__WHAT IS EXPECTED__
Transcribe each record exactly, but omit pictures.

Segment Open

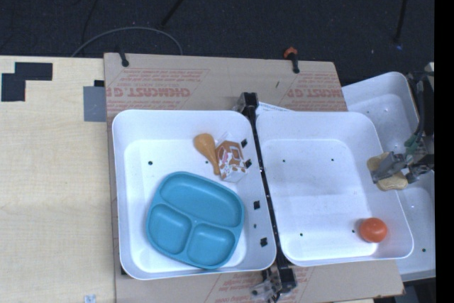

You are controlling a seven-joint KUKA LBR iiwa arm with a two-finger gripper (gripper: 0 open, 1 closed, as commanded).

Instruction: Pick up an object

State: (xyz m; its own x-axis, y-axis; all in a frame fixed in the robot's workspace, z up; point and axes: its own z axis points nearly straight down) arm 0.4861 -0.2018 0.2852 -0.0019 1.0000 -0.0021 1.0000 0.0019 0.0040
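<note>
Out at the right edge of the scene, my claw [394,168] hangs over the right rim of the right bin [312,252], about halfway between its near and far sides. It is small and dark from this height, and a pale tan thing [392,183] sits right against it on the near side. Whether that thing is pinched between my tips or merely lies beside them, I cannot tell, and I cannot tell how wide the claw stands either.

Inside the right bin, an orange-red ball [372,230] rests in the near right corner, close to the wall and well apart from my claw.

To the left, the left bin [131,152] sits side by side with the right one, their walls meeting along a dark clip strip. A blue divided plate [195,218] with three compartments lies tilted across its near half. Far of the plate, a small yellow-tan spoon-shaped toy [207,147] lies with its rounded head toward the far left. Just to its right is a crumpled clear packet with brown print [230,160], touching or nearly touching the toy.

Both bins stand on a brown cardboard sheet [213,85] with red lettering, laid over the pale wooden surface [50,188] that stretches to the left.
</note>
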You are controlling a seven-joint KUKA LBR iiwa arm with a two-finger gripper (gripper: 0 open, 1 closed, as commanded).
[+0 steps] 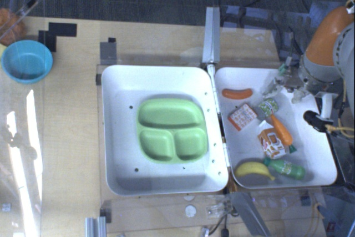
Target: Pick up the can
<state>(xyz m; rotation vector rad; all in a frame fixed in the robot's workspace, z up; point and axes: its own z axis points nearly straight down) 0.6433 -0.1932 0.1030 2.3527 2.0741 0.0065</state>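
Two white bins sit side by side on the wooden bench point(66, 136). The left bin point(119, 175) contains a green divided tray point(171, 129), lying flat at its centre. The right bin point(324, 166) contains the loose items. The can point(269, 106), small with a green and white label, lies in the upper middle of this bin, touching the top end of an orange carrot point(282, 130) and just right of a red and white carton point(242, 117). A sausage point(237, 94) lies near the bin's far left corner. An orange and white box point(272, 143) sits below the carton, and a banana point(254, 170) and a green bottle point(287, 169) lie along the near wall. The arm point(327, 36) enters from the right, with the gripper point(289, 85) over the bin's far right area, near the can but apart from it. Whether the gripper is open or closed cannot be determined; nothing is seen held. A blue bowl point(26, 61) stands at the bench's far left
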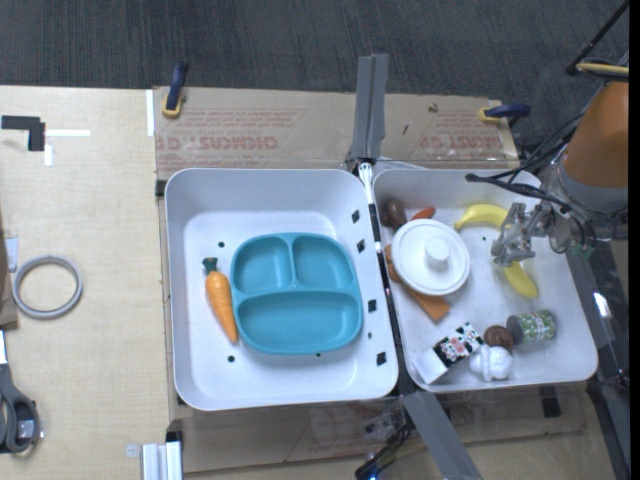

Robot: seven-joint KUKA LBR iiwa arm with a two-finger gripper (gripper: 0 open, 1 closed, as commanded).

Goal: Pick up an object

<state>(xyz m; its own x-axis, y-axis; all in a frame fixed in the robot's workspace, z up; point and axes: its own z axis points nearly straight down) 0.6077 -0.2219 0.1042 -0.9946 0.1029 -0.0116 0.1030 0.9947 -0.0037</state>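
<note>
My gripper [512, 248] hangs over the right bin [570, 368], at its right side. It sits between two yellow bananas: one [482, 215] up and to its left, the other [521, 280] just below it. Nothing is visibly held. Left of it in the same bin lies a round white lid [431, 256] on an orange piece [430, 306]. Along the bin's front are a cow-patterned carton [456, 348], a brown ball [498, 336], a white lump [493, 364] and a green can [534, 326].
The left bin [190, 368] holds a teal divided plate [297, 293] and a carrot [221, 304]. A brown item [396, 213] and a red one [424, 212] lie at the right bin's back. A tape roll [45, 286] and scissors [15, 420] rest on the bench at far left.
</note>
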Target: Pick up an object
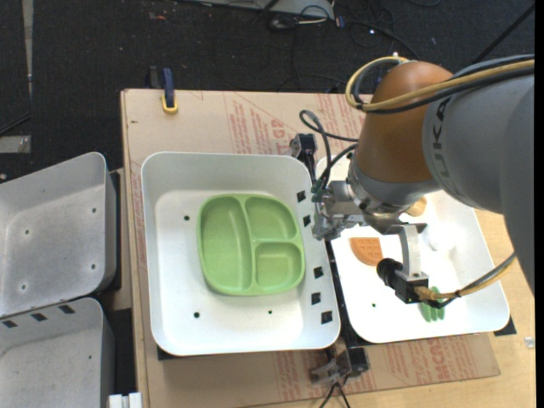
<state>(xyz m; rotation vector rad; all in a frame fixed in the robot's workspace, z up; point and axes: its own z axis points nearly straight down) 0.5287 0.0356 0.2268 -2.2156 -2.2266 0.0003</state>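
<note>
An orange piece (367,250), flat and rounded on its lower side, lies in the right bin (476,317) near that bin's left wall, partly under the wrist of the arm (476,143). A small green item (434,308) lies near the same bin's front rim, well apart from the orange piece; what it is cannot be told. A tan scrap (416,207) peeks out from beneath the arm farther back. The pincer (338,219) hangs over the gap between the two bins, just beside the orange piece; whether it is apart or together cannot be told, and nothing is seen in its grip. The left bin (161,228) holds a green divided plate (251,245) with three compartments, lying flat near the bin's middle. Both bins rest on a brown surface (221,117), with a blue and yellow clamp (169,93) at its far left edge. Grey perforated trays (51,219) sit off to the left of the surface.
</note>
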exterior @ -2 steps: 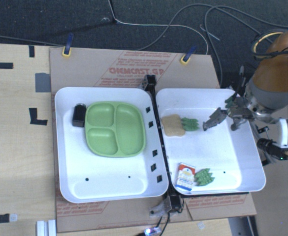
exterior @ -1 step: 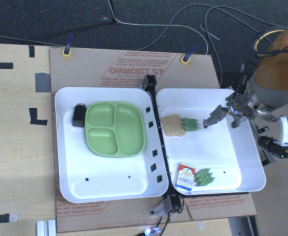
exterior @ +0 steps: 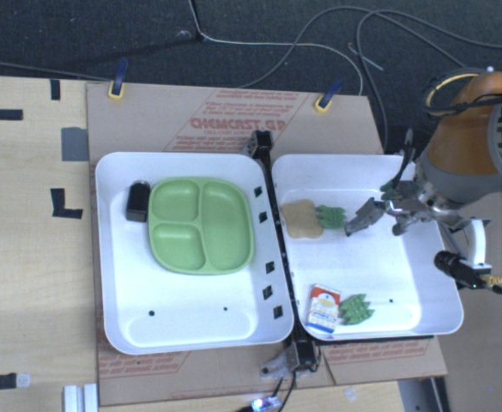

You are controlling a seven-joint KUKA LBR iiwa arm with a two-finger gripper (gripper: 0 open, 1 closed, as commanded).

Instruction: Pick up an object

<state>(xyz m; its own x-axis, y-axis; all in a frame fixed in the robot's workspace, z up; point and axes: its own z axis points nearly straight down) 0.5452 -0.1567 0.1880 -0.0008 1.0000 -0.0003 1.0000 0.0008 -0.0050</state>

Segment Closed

__ANSWER SECTION__
You are controlling a seven-joint KUKA LBR iiwa arm with a two-finger gripper (gripper: 0 open, 1 closed, as commanded).

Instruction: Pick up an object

State: (xyz m; its own x-axis, y-axis; all in a frame fixed in the robot's workspace, z up; point and axes: its own z axis points nearly straight down) arm 0.4861 -0.2018 0.2852 -0.0019 1.0000 -0.0021 1.0000 0.0019 0.0040
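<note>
Out at the right edge of the scene, my claw [394,168] hangs over the right rim of the right bin [312,252], about halfway between its near and far sides. It is small and dark from this height, and a pale tan thing [392,183] sits right against it on the near side. Whether that thing is pinched between my tips or merely lies beside them, I cannot tell, and I cannot tell how wide the claw stands either.

Inside the right bin, an orange-red ball [372,230] rests in the near right corner, close to the wall and well apart from my claw.

To the left, the left bin [131,152] sits side by side with the right one, their walls meeting along a dark clip strip. A blue divided plate [195,218] with three compartments lies tilted across its near half. Far of the plate, a small yellow-tan spoon-shaped toy [207,147] lies with its rounded head toward the far left. Just to its right is a crumpled clear packet with brown print [230,160], touching or nearly touching the toy.

Both bins stand on a brown cardboard sheet [213,85] with red lettering, laid over the pale wooden surface [50,188] that stretches to the left.
</note>
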You are controlling a seven-joint KUKA LBR iiwa arm with a two-finger gripper (gripper: 0 open, 1 closed, as commanded).
[+0 steps] 
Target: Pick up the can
<state>(xyz m; rotation vector rad; all in a frame fixed in the robot's workspace, z up; point and axes: its own z axis points nearly straight down) 0.6433 -0.1932 0.1030 2.3527 2.0741 0.0065</state>
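Two white bins sit side by side on the wooden bench point(66, 136). The left bin point(119, 175) contains a green divided tray point(171, 129), lying flat at its centre. The right bin point(324, 166) contains the loose items. The can point(269, 106), small with a green and white label, lies in the upper middle of this bin, touching the top end of an orange carrot point(282, 130) and just right of a red and white carton point(242, 117). A sausage point(237, 94) lies near the bin's far left corner. An orange and white box point(272, 143) sits below the carton, and a banana point(254, 170) and a green bottle point(287, 169) lie along the near wall. The arm point(327, 36) enters from the right, with the gripper point(289, 85) over the bin's far right area, near the can but apart from it. Whether the gripper is open or closed cannot be determined; nothing is seen held. A blue bowl point(26, 61) stands at the bench's far left
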
Robot: seven-joint KUKA LBR iiwa arm with a two-finger gripper (gripper: 0 open, 1 closed, as commanded).

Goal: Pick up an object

<state>(xyz m; its own x-axis, y-axis; all in a frame fixed in the robot's workspace, z up; point and axes: its own z axis points nearly straight down) 0.6077 -0.2219 0.1042 -0.9946 0.1029 -0.0116 0.1030 0.9947 -0.0037</state>
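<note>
My gripper [512, 248] hangs over the right bin [570, 368], at its right side. It sits between two yellow bananas: one [482, 215] up and to its left, the other [521, 280] just below it. Nothing is visibly held. Left of it in the same bin lies a round white lid [431, 256] on an orange piece [430, 306]. Along the bin's front are a cow-patterned carton [456, 348], a brown ball [498, 336], a white lump [493, 364] and a green can [534, 326].
The left bin [190, 368] holds a teal divided plate [297, 293] and a carrot [221, 304]. A brown item [396, 213] and a red one [424, 212] lie at the right bin's back. A tape roll [45, 286] and scissors [15, 420] rest on the bench at far left.
</note>
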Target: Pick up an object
<state>(xyz m; rotation vector rad; all in a frame fixed in the robot's workspace, z up; point and axes: its own z axis points nearly straight down) 0.5287 0.0356 0.2268 -2.2156 -2.2266 0.0003</state>
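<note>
An orange piece (367,250), flat and rounded on its lower side, lies in the right bin (476,317) near that bin's left wall, partly under the wrist of the arm (476,143). A small green item (434,308) lies near the same bin's front rim, well apart from the orange piece; what it is cannot be told. A tan scrap (416,207) peeks out from beneath the arm farther back. The pincer (338,219) hangs over the gap between the two bins, just beside the orange piece; whether it is apart or together cannot be told, and nothing is seen in its grip. The left bin (161,228) holds a green divided plate (251,245) with three compartments, lying flat near the bin's middle. Both bins rest on a brown surface (221,117), with a blue and yellow clamp (169,93) at its far left edge. Grey perforated trays (51,219) sit off to the left of the surface.
</note>
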exterior @ -2 steps: 
exterior @ -1 step: 
exterior @ +0 steps: 

You are controlling a seven-joint KUKA LBR iiwa arm with a two-finger gripper (gripper: 0 open, 1 closed, as commanded).

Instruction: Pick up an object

<state>(xyz m; its own x-axis, y-axis; all in a frame fixed in the robot's workspace, z up; point and axes: its own z axis points nearly straight down) 0.5452 -0.1567 0.1880 -0.0008 1.0000 -0.0003 1.0000 0.0008 -0.0050</state>

Nothing else is left to add to this answer.